用 HDF5 建立AI影像資料集 – 羔羊的實驗紀錄簿

前言

通常建立資料集都要存出大量圖片出來，為了能有效利用空間，也為了方便移動檔案，因此使用H5DF的格式來壓縮影像。當然也可直接用NumPy的npy、npz檔來製作二進制檔案，或是其他方式，有機會再來嘗試看看，目前看來H5DF應該夠我使用。

程式碼

原本程式是在公司寫的，所以這邊有稍微修改才傳上來，不確定能不能直接複製貼上XD。

寫入

with h5py.File(h5file,'w') as h5f:這行去開啟一個h5檔案，接著所有寫入動作都在with底下完成。
使用h5f.create_dataset這個指令去建立一個資料庫，需要輸入dataset key name、dataset shape、data type。這裡我建了images、labels這兩個資料庫。
使用opencv的指令去讀圖，並對影像正規化以及resize，接著就設定到img_ds。
這邊假定只有兩類，直接設定onehot編碼到lbl_ds中。

import glob
import os
import cv2
import h5py
IMG_WIDTH = 96
IMG_HEIGHT = 96

LBL_NUM = 2

h5file = os.path.join(save_path, "dataset.h5")

im_0_path = glob.glob("d:\\image\\0\\*.png")
im_1_path = glob.glob("d:\\image\\1\\*.png")
nfiles_0 = len(im_0_path)
nfiles_1 = len(im_1_path)
print(nfiles_0)
print(nfiles_1)

#1 read image to gray, resize all images and load into "images dataset"
#2 get image ground true and load into "labels dataset"
with h5py.File(h5file,'w') as h5f:
    img_ds = h5f.create_dataset("images",shape=(nfiles_0+nfiles_1, IMG_HEIGHT, IMG_WIDTH), dtype=float)
    lbl_ds = h5f.create_dataset("labels",shape=(nfiles_0+nfiles_1, LBL_NUM), dtype=float)
    for cnt, ifile in enumerate(im_0_path) :
        if cnt%(nfiles_0/10) == 0:
            print("=", end="")
        img = cv2.imread(ifile, 0)
        img_resize = cv2.resize(img.copy(), (IMG_WIDTH, IMG_HEIGHT))
        img_ds[cnt:cnt+1,:,:] = img_resize / 255.
        lbl_ds[cnt:cnt+1,:] = np.array([1,0])

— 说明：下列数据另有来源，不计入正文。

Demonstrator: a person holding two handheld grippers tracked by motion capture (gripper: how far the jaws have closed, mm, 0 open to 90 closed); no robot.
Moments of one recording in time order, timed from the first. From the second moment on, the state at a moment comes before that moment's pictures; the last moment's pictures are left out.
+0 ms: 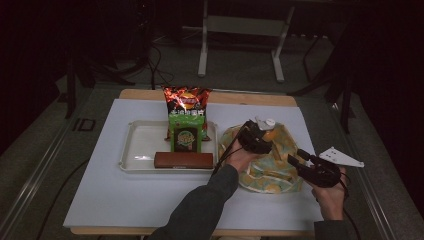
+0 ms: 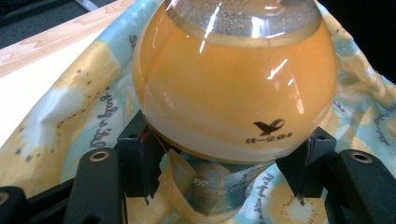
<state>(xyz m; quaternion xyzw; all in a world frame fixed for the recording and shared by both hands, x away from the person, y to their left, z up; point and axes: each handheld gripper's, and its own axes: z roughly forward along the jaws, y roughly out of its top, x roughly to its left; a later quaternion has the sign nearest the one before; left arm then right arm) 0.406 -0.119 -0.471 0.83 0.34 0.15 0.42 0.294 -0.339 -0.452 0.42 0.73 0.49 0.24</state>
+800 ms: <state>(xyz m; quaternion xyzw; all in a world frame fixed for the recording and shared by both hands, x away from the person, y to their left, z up) 0.389 -0.107 -0.435 0.83 0.31 0.15 0.44 0.296 -0.338 -0.456 0.42 0.73 0.49 0.23</state>
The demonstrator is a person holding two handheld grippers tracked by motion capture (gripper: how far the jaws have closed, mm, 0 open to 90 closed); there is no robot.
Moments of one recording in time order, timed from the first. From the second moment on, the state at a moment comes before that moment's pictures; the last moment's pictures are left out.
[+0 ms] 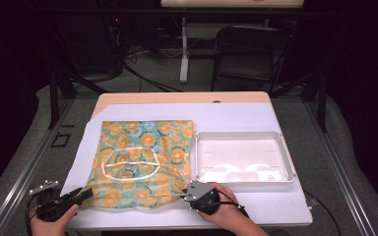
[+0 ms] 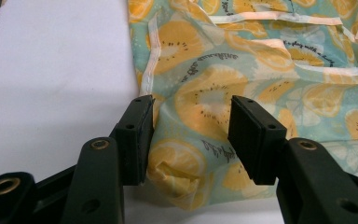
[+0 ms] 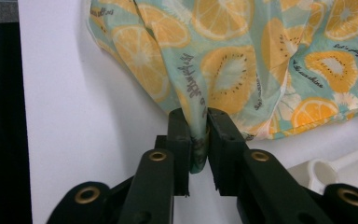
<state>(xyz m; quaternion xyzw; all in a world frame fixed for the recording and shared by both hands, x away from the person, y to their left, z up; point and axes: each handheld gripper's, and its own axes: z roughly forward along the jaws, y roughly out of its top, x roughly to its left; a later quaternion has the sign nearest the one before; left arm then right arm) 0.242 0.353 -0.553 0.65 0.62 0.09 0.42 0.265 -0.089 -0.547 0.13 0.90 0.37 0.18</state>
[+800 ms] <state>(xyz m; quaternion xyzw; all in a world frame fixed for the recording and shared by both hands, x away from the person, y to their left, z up) 0.244 0.353 -0.557 0.67 0.62 0.08 0.40 0.266 -0.090 -0.545 0.13 0.91 0.36 0.18</state>
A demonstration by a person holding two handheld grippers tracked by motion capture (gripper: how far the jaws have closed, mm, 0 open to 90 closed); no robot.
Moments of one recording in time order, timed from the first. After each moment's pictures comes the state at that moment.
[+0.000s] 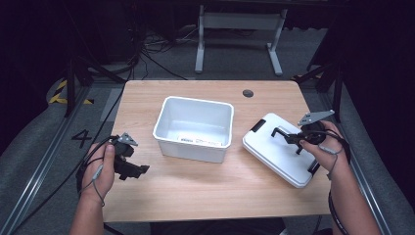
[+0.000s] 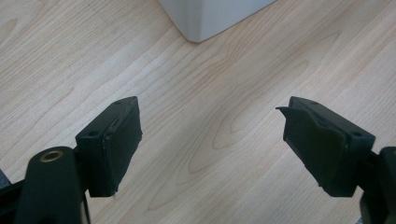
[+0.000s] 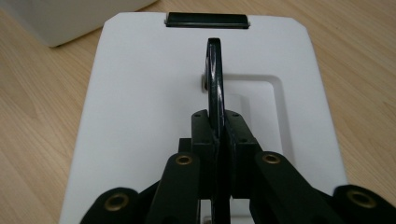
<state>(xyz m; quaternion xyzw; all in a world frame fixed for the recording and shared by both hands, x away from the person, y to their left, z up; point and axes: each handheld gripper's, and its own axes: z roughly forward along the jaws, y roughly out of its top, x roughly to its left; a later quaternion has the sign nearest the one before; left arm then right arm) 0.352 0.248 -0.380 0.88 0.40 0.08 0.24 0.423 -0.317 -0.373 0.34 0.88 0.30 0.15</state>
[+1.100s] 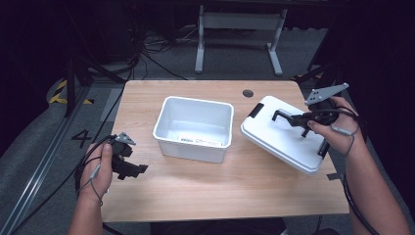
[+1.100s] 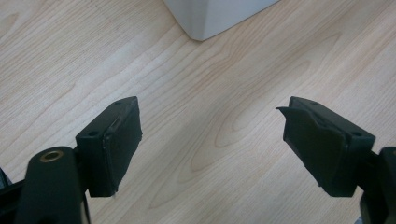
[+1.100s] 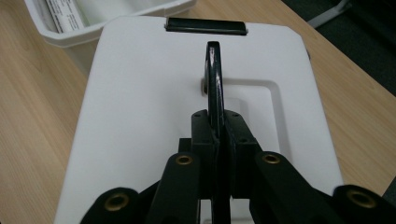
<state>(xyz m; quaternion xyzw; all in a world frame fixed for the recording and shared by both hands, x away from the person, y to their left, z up) 0.354 0.254 -0.381 0.88 0.41 0.08 0.24 0.423 -0.298 -0.277 0.28 0.89 0.31 0.16</state>
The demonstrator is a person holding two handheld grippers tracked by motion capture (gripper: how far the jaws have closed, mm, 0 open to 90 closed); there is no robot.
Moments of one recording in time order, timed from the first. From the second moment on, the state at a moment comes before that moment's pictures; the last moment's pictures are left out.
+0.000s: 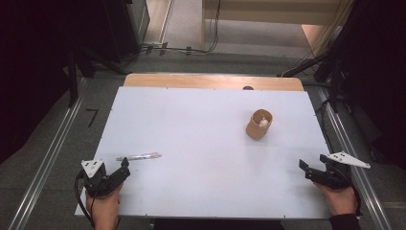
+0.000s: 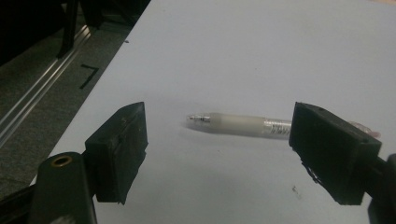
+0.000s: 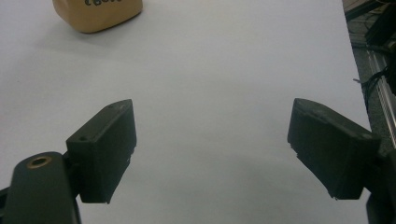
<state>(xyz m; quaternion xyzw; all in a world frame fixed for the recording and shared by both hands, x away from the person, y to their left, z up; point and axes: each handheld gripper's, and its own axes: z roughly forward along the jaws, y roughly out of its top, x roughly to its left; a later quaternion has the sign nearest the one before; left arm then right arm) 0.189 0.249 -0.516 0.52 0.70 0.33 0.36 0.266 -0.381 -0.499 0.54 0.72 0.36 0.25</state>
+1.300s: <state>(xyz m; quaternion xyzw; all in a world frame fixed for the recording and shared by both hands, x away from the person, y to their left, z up) 0.197 0.251 -0.517 0.56 0.67 0.32 0.36 0.266 -0.378 -0.502 0.53 0.73 0.36 0.24</state>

    for cnt, ifile in enumerate(im_1_path) :
        if cnt%(nfiles_1/10) == 0:
            print("=", end="")
        img = cv2.imread(ifile, 0)
        img_resize = cv2.resize(img.copy(), (IMG_WIDTH, IMG_HEIGHT))
        img_ds[nfiles_0+cnt:nfiles_0+cnt+1,:,:] = img_resize / 255.
        lbl_ds[nfiles_0+cnt:nfiles_0+cnt+1,:] = np.array([0,1])

讀取

先用with h5py.File(h5file, "r") as f:去讀取檔案
在with裡面去取出images、labels。(通過key name去取得檔案)

h5file = os.path.join(save_path, "dataset.h5")

with h5py.File(h5file, "r") as f:
    # List all groups
    print("Keys: %s" % f.keys())
    group_img = list(f.keys())[0]
    group_lbl = list(f.keys())[1]

    # Get image
    images = np.array(f[group_img])
    print("\nimages dataset")
    print(type(images))
    print(images.dtype)
    print(images.shape)

    # Get label
    labels = np.array(f[group_lbl])
    print("\nlabels dataset")
    print(type(labels))
    print(labels.dtype)
    print(labels.shape)

結語

使用h5py就像平時讀寫檔案一樣，用起來其實方便不少，再加上寫入資料的方式就像使用NumPy一樣特別好上手，通過with還可以將資料處理也寫在一起，建立完成之後就只要讀取一個檔案就好，讀取速度也很快，最重要搬檔案也方便多了，不然真的弄大型資料庫，動不動就好幾萬張起跳，還不如一次一個檔案就好。